MIGUEL—Palavra! Por causa das cotações da bolsa. Tenho uns dinheiros nos fundos russos... Mas não sobem... Ando infeliz em tudo: no jogo e nos amores.

JOANNA—Nos amores? Diz isso a mim? Você é muito ingrato, Miguel!

MIGUEL—Continua a brincar comigo!

JOANNA—Agora é occasião de eu tambem fallar a serio. E faço-lhe a mesma pergunta que me fez ha pouco:—O que quer de mim?

MIGUEL—(não atina com a resposta) Eu?

JOANNA—Sim. O que quer? Tem um flirt comigo... É o meu preferido...

MIGUEL—Diga antes favorito, como se tratasse d'um cavallo de corridas.

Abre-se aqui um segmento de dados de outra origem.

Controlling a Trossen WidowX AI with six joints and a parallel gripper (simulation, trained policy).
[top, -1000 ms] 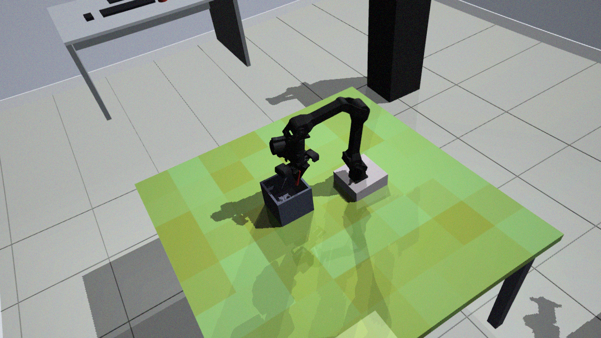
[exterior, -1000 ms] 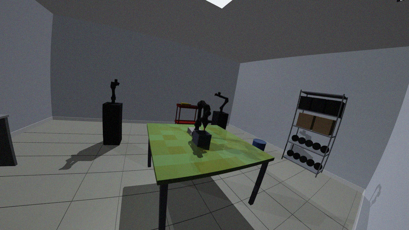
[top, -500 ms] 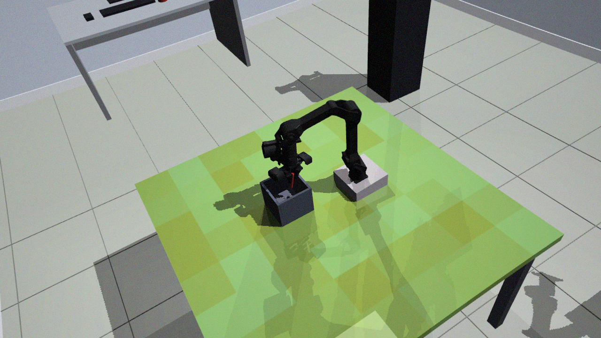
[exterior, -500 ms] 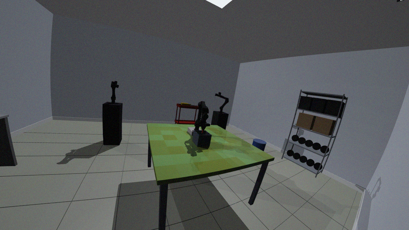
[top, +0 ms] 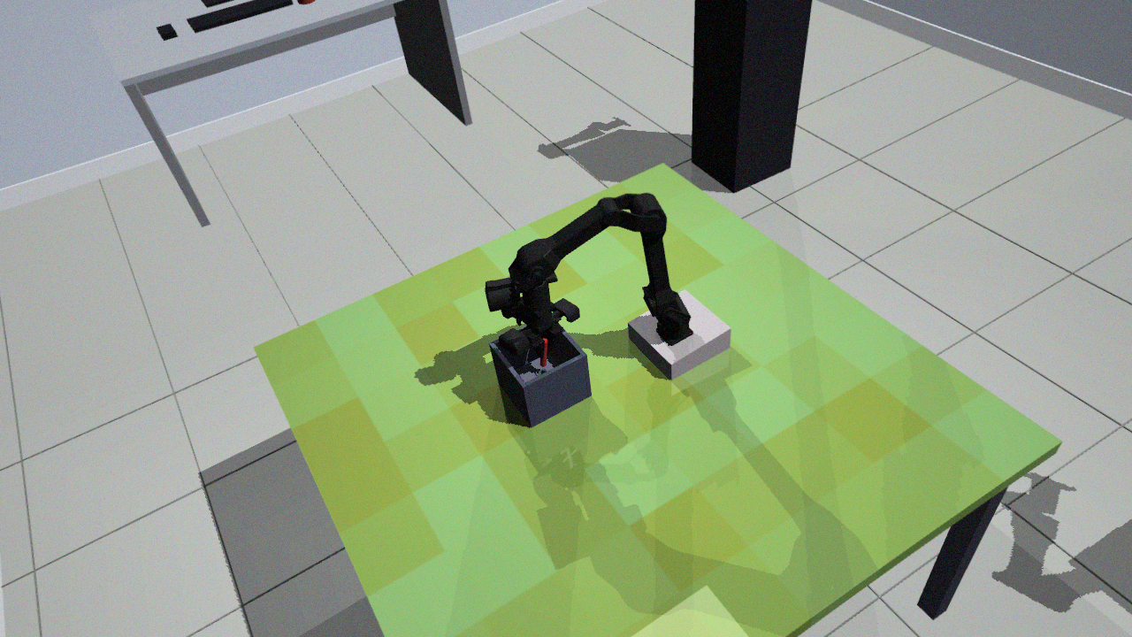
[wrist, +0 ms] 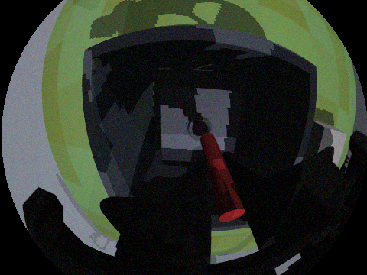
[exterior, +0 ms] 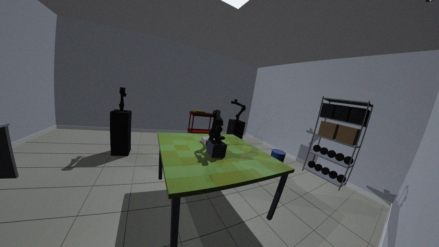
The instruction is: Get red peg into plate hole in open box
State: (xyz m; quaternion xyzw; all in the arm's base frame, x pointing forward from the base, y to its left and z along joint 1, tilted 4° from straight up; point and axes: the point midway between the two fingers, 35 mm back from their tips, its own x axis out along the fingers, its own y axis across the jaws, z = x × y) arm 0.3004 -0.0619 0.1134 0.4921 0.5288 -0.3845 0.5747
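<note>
My gripper tip is 10 mm short of the grey plate, 10 mm to the left of it and 70 mm above it. From my gripper tip the other things lie so: red peg: 10 mm above.
</note>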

JOANNA—É o meu favorito, seja. Gosta de mim? Muito. É o que ia a dizer, com alguma{38} rétorica. Não gosto eu de si? Não me ponho pelos cantos a fallar comsigo, a sós? Não estou aqui a apanhar sol, só por sua causa, para poder estar comsigo, em liberdade, sem ter ninguem que nos oiça? Não vou á Avenida todas as tardes para o vêr? Não olho para si sempre no theatro? Não lhe digo os dias em que vou shopping pelo Chiado? Para quê? Para estarmos juntos! Então que quer? Quer casar comigo? Mas sou casada e felizmente não ha o divorcio entre nós.

MIGUEL (tristemente)—Felizmente?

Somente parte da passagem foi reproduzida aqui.